More details from my system is available at:
http://bugs.freedesktop.org/show_bug.cgi?id=18922
Comment 23 Khashayar Naderehvandi 2009-01-11 14:30:09 UTC
This bug should be marked resolved.
https://bugs.freedesktop.org/show_bug.cgi?id=18922.
Comment 24 Michael 2009-02-21 00:38:30 UTC
Yesterday I tested the new 2.6.29-rc5 release and also used newest intel driver in debian (2.6.1).

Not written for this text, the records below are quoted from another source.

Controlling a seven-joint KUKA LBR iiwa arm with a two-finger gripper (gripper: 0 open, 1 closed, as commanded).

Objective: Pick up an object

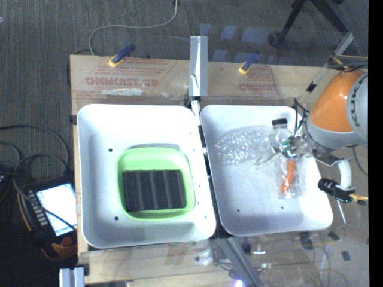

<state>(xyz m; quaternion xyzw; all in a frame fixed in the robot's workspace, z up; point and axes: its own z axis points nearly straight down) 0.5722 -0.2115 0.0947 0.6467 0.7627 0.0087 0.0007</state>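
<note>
Gripper (286, 148), finger state indiscernible, hovers in the right white bin (239, 217) over a crinkled clear plastic bag (242, 146) and an orange stick-shaped item (289, 177). Approach step, seemingly; next: descend squarely and close. The left bin (96, 136) holds a green tray (157, 187).

We see the arm (344, 109) at three o'clock in the camera view, a rounded body with a broad glossy orange band over a pale grey shell. The orange part catches a soft highlight near its top. Below it, toward four o'clock, a white curved piece (343, 173) sits beside a small black fitting (330, 187) with a thin yellowish lead running off it. Thin dark cables (299, 119) loop off the grey shell toward nine o'clock. We cannot make out any markings.
</note>
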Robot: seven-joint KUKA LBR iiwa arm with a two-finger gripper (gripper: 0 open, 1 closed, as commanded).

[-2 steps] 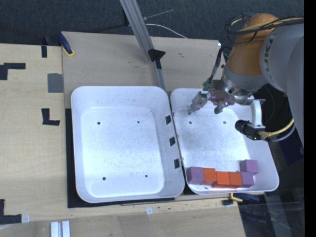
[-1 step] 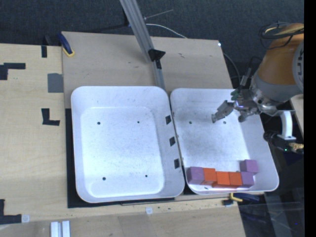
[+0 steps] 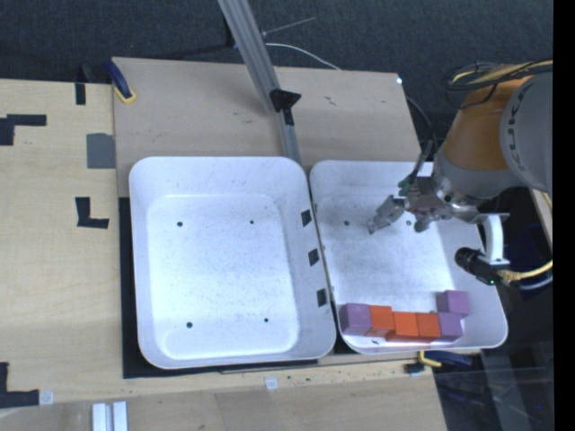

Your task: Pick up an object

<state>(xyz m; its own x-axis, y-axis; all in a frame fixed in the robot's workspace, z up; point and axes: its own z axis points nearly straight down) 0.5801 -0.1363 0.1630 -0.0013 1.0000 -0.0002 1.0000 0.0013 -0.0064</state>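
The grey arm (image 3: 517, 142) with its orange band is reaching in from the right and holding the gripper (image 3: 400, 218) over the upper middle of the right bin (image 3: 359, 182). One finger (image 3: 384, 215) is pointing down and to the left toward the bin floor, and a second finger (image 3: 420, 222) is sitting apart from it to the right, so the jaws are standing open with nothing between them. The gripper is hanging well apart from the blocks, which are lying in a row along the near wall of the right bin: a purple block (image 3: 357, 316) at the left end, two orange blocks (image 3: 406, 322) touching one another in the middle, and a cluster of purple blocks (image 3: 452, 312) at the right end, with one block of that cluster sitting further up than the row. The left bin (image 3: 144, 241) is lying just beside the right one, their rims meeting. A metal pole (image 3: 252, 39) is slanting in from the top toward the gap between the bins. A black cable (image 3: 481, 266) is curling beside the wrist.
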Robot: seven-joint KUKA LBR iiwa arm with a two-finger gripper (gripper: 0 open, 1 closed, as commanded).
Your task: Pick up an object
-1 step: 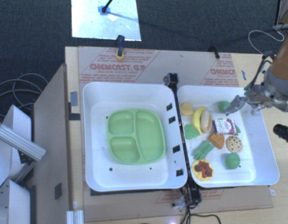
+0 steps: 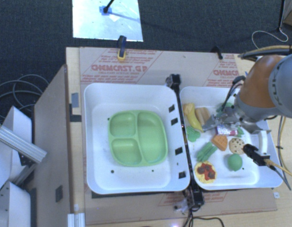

The problem seams to be solved for me. 2.6.29-rc5 works great, except that there is a bug after suspend/resume cycle (3D performance gets VERY choppy).

Not sure where to look for the bug (kernel, Xorg, drivers or mesa?). But it works perfectly before suspending/resuming. After a suspend something seems to be borked.

Btw.: Doesn't seem to make a difference whether I use a framebuffer or not (vga=normal). 
Comment 25 Daniel Klaffenbach 2009-03-31 13:06:31 UTC
I have the same problem with a Radeon Xpress 200M on 2.6.29 and DRI. I am not using any framebuffer:

(II) RADEON(0): Output: S-video, Detected Monitor Type: 0                                                     
[mi] EQ overflowing. The server is probably stuck in an infinite loop.                                        

Backtrace:
0: /usr/bin/X(xorg_backtrace+0x37) [0x81353d7]
[mi] mieqEnequeue: out-of-order valuator event; dropping.
[mi] EQ overflowing. The server is probably stuck in an infinite loop.
[mi] mieqEnequeue: out-of-order valuator event; dropping.             
[mi] EQ overflowing. The server is probably stuck in an infinite loop.
Comment 26 Gordon Jin 2009-09-18 02:38:54 UTC
closing as the original problem has been fixed.

Michael, if you have other issues, please file a new bug according to http://www.intellinuxgraphics.org/how_to_report_bug.html. 

Kernel 2.6.31 plus xf86-video-intel 2.8.x are recommended at this point.